Information shown Start Marker

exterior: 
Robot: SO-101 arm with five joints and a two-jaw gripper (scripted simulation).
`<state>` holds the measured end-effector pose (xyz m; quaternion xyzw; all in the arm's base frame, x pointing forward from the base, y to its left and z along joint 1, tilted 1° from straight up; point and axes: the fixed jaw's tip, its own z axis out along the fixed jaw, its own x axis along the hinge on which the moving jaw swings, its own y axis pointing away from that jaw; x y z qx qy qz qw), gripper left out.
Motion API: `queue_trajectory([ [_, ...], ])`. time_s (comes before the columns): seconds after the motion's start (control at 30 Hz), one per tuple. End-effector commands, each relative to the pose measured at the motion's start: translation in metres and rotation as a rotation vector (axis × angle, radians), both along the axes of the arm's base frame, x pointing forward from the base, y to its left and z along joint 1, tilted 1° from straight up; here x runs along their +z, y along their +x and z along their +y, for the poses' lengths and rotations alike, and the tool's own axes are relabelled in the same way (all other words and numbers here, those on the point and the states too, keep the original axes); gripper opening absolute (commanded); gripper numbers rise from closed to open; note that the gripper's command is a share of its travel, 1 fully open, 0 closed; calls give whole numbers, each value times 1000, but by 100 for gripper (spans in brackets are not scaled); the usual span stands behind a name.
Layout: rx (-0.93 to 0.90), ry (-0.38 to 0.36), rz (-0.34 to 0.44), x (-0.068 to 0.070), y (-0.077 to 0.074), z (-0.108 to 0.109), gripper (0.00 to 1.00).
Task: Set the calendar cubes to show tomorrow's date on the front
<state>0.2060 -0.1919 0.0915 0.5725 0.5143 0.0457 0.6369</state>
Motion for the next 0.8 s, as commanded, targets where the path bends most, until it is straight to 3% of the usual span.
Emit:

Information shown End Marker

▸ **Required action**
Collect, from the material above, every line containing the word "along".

▸ **Finished exercise**
`<state>` holds the measured end-effector pose (xyz m; quaternion xyzw; all in the arm's base frame, x pointing forward from the base, y to its left and z along joint 1, tilted 1° from straight up; point and axes: the fixed jaw's tip, its own z axis out along the fixed jaw, its own x axis along the hinge on which the moving jaw swings, its own y axis pointing away from that jaw; x y z qx qy qz qw), gripper left out.
Motion API: `queue_trajectory([ [_, ...], ])`. time_s (comes before the columns): seconds after the motion's start (control at 30 Hz), one per tuple. End-effector commands, each relative to the pose measured at the motion's start: translation in metres and rotation as a rotation vector (axis × angle, radians), both along the axes of the arm's base frame, x pointing forward from the base, y to its left and z along joint 1, tilted 1° from straight up; here x runs along their +z, y along their +x and z along their +y, for the poses' lengths and rotations alike, and the tool's own axes are relabelled in the same way (all other words and numbers here, those on the point and the states too, keep the original axes); gripper opening absolute (commanded); gripper numbers rise from closed to open; note that the gripper's command is a share of its travel, 1 fully open, 0 closed; calls give whole numbers, each value times 1000, but by 100 for gripper (spans in brackets are not scaled); the usual span stands behind a name.

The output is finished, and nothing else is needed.